Marguerite Oswald’s attempt to send money to her son had previously been revealed, but the FBI kept concealed how it knew. The bureau apparently was eager to suppress the existence of a sensitive and possibly illegal program that monitored private banking transactions between individuals in the two countries.
Several memos about the monitoring program ended with this cautionary note: “It is to be noted that the above information was furnished on a strictly confidential basis, and cannot be made public, except upon the issuance of a subpoena.”
In a 1995 book, “Oswald and the CIA,” by John Newman, a former intelligence officer who now teaches history at the University of Maryland, first speculated on the existence of the bank account monitoring program. He also suspected that the FBI’s desire to keep its existence secret led the bureau to withhold disclosure of its earliest contacts with Oswald’s mother.
“The reason why they go to Marguerite is because she is sending him this money,” Newman said in an interview. “It looks like the FBI was involved in monitoring bank transfers and by chance, the Oswalds fell into this.”
Without a word to his widowed mother, Oswald, after being honorably discharged by the Marines, defected to the Soviet Union in October 1959.
In December, worried about his well-being, Mrs. Oswald sent him a check at the Metropole Hotel in Moscow. But he returned it in January 1960 with a note, scratched on a piece of paper in pencil, the FBI files showed. It said, “Could not use the check, of course.”
So she sent him $20 in cash. But it was returned to her with a notation that he could not be found. On Jan 22, 1960, she went to the First National Bank in Fort Worth, Texas and got a $25 foreign money transfer which was sent to the Moscow hotel.
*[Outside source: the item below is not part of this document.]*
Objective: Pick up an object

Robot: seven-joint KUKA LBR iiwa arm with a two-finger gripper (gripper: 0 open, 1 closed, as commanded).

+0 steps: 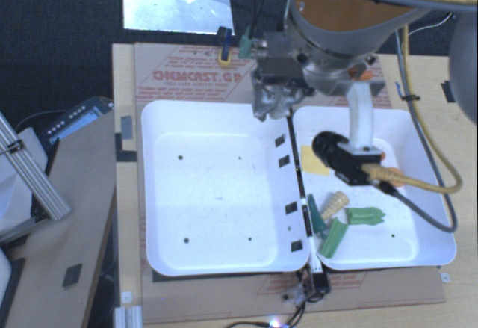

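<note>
White plastic forms the two shallow bins: the left bin and the right bin sit side by side, meeting along a middle seam, on a sheet of brown cardboard printed with red letters. Small black clips are spaced along that seam.

Grey with an orange band, the arm reaches in from the upper right. Its gripper hangs over the far end of the seam, at the top rim between the bins. From this angle I cannot tell whether it is open or closed.

The loose things to pick up all lie in the right bin, towards its near left corner and well apart from the gripper. A flat yellow piece lies just beside the seam, farthest from the front rim. Nearer the front, a cream ridged piece lies tilted, with a dark teal piece just to its left along the seam. A light green block lies just right of the cream ridged piece; whether they touch is unclear. A slanted green piece lies nearest the front rim.
</note>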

It was this transaction that was picked up by the FBI bank monitoring program.
The monitoring program listed banks in London and Paris as well as New York’s Chase Manhattan, Morgan Guaranty Trust, Manufacturers Hanover Trust, First National City, Irving Trust and the Federal Reserve Bank of New York.
Included were the names of senders and recipients of funds transmitted to residents of the Soviet Union — in many instances Russian relatives of Americans — as well as the amount involved.
By 1962, Hoover had issued a directive saying people who received money from the Soviet Union or East Germany should be interviewed “only when our files contain derogatory security information concerning the transmitter and following specific bureau approval.”
Disenchanted with life in the communist world, Oswald returned to America on June 13, 1962, with his new Russian wife and baby daughter. Seventeen months later Kennedy was killed.